My family’s healthcare story starts with the fact that my husband is self-employed and, for us, finding affordable health insurance after I was laid off from my job with a publishing company in 2002 has been a huge challenge. Shortly after being laid off from my job I found out I was pregnant. We were able to stay on my company’s insurance for a while, and though I had some preterm labor complications (and by necessity went on bedrest for a few months) our first daughter was born full term and quite healthy in 2003. After she was 6 months old, I returned to work part time. We moved from Denver to Greeley (even though we would be moving away from family and help with childcare) because houses were significantly more affordable and I started working from home.

 

My husband took a job with a new company and we were in a “waiting period” for insurance when I became pregnant again in 2004. Because we did not technically have maternity insurance, we waited to have the initial ultra sound. It took longer than we thought for insurance to cover us. At 20 weeks, my doctor decided we should do a “quick” ultra sound with his assistant just to check on things. It turned out we were expecting twins! The news was exciting and also scary. It turned out our twins were most-likely identical (they shared the outer amniotic sac). We did not know the location of the placenta(s). Identical twins that share a placenta and/or amniotic sac(s) are at much higher risk for complications during pregnancy, so we were monitored closely. Things were going well, then at 31 weeks I went into labor. Because we were just shy of the 32 week mark, we were flown via helicopter to Presbyterian St. Luke’s Hospital in Denver. The delivery went quickly and well, but one twin was born bright red and the other anemically pale. They had experienced twin-to-twin transfusion during birth: a condition where one twin transfuses blood through the placenta to the other twin. It is often life-threatening when it happens during gestation. Our twin boys spent the next 7 weeks in the NICU.

 

When they came home they were very challenging babies—colicky and still learning to feed. At about 9 months I noticed Jack was not reaching milestones his brother Dylan was reaching (rolling over, etc.). At a follow up visit at Pres. St. Luke’s he was tested and they recommended he get an MRI and see a neurologist. The MRI determined he had suffered a grade IV brain bleed (most-likely at birth) and had moderate Cerebral Palsy. During this time we were struggling to pay the astronomical medical bills from the helicopter ride ($21,0000) and the 7 week stay at the NICU (upwards of $150,000 for each child). We negotiated with the hospitals to pay what we could on a payment plan. Things were very tight. Jack started receiving physical and, eventually, speech therapies at home. There were many visits to the doctor. About this time, it was recommended to me to apply for Medicaid for my disabled child, which I did and he then received.

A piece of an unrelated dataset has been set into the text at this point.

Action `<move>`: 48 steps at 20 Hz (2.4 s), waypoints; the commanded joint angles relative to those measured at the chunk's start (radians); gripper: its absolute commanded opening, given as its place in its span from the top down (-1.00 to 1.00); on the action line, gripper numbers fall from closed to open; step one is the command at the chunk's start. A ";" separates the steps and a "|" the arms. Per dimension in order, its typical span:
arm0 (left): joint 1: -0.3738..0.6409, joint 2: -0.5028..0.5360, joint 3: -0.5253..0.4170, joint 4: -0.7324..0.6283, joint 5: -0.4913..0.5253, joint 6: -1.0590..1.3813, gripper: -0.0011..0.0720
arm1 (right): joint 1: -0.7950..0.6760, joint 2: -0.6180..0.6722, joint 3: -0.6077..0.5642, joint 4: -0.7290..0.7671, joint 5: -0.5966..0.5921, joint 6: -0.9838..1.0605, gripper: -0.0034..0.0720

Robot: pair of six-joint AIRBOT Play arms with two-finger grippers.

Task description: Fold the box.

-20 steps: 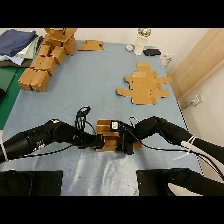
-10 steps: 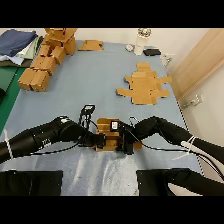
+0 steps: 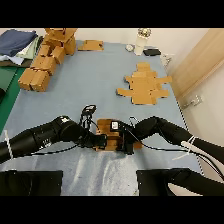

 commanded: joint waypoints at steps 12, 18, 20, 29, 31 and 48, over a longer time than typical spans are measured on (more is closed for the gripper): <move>0.025 0.120 0.003 -0.017 -0.078 0.011 -0.92 | 0.001 0.000 0.000 0.000 0.000 0.000 -0.34; 0.159 0.224 0.003 0.038 -0.296 0.011 -0.92 | 0.001 0.000 0.000 0.000 0.000 0.000 -0.34; 0.208 0.250 0.003 0.040 -0.380 0.011 -0.85 | 0.001 0.000 0.000 0.000 0.000 0.000 -0.34; 0.367 0.287 -0.058 0.208 -0.473 -0.064 0.94 | 0.001 0.000 0.000 0.000 0.000 0.000 -0.34; 0.400 0.285 -0.113 0.119 -0.413 0.014 0.94 | 0.001 0.000 0.000 0.000 0.000 0.000 -0.34; 0.365 0.098 -0.261 -0.295 -0.089 0.317 0.94 | 0.001 0.000 0.000 0.000 0.000 0.000 -0.34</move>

In early 2007, our youngest daughter was born, healthy and full-term. In late 2007 my husband’s employer had to cut way back on his hours and he then started his own business. We had to shop for individual health insurance and could not afford to insure everyone in our family. So my husband and I went without health insurance for several years. Eventually we applied for Medicaid coverage for our other 3 children, which they then received.

 

Jack started walking when he was 3 1/2 years old, thanks to very hard work with physical therapists and sheer determination. When Jack was 4 he had a selective dorsal rhizotomy surgery: A ten-hour surgery on his spinal cord to selectively sever certain nerves to greatly lessen the high muscle tone in his lower extremities. Recovery from this surgery was an 8 week in-hospital stay, with intense physical therapies. In 2011 Jack had a series of grand mal seizures and we nearly lost him. There were several trips to the ER and a sleep study. After this, my husband and I applied for Medicaid through the expansion of Medicaid under the ACA and have been receiving it since then. Two years later, Jack had several more grand mal seizures and he has been on anti-seizure medications ever since. He has not had another seizure to date. Jack walks but falls often. We have been to the ER many times for stitches and once (amazingly, only once so far!) for a concussion. Living with a child with a disability is hard on morale. It is hard on a marriage. We work hard and love each other and stick together. Jack is an amazing human being, who has gone through every hurdle in his life with a smile. He would give you the shirt off his back with that same sweet smile.

 

My husband’s business continues to pay the bills, but we live very frugally on less than $30,000 a year. Medicaid, and the expansion of Medicaid under the ACA, have saved my son’s life and our family’s financial viability countless times. Without it, I am sure we would be quite destitute and my son’s quality of life (if he were able to live through being denied access to anti-seizure medications) would be greatly diminished. Please do not take away this safety net for millions of Americans like our family. We are depending on you.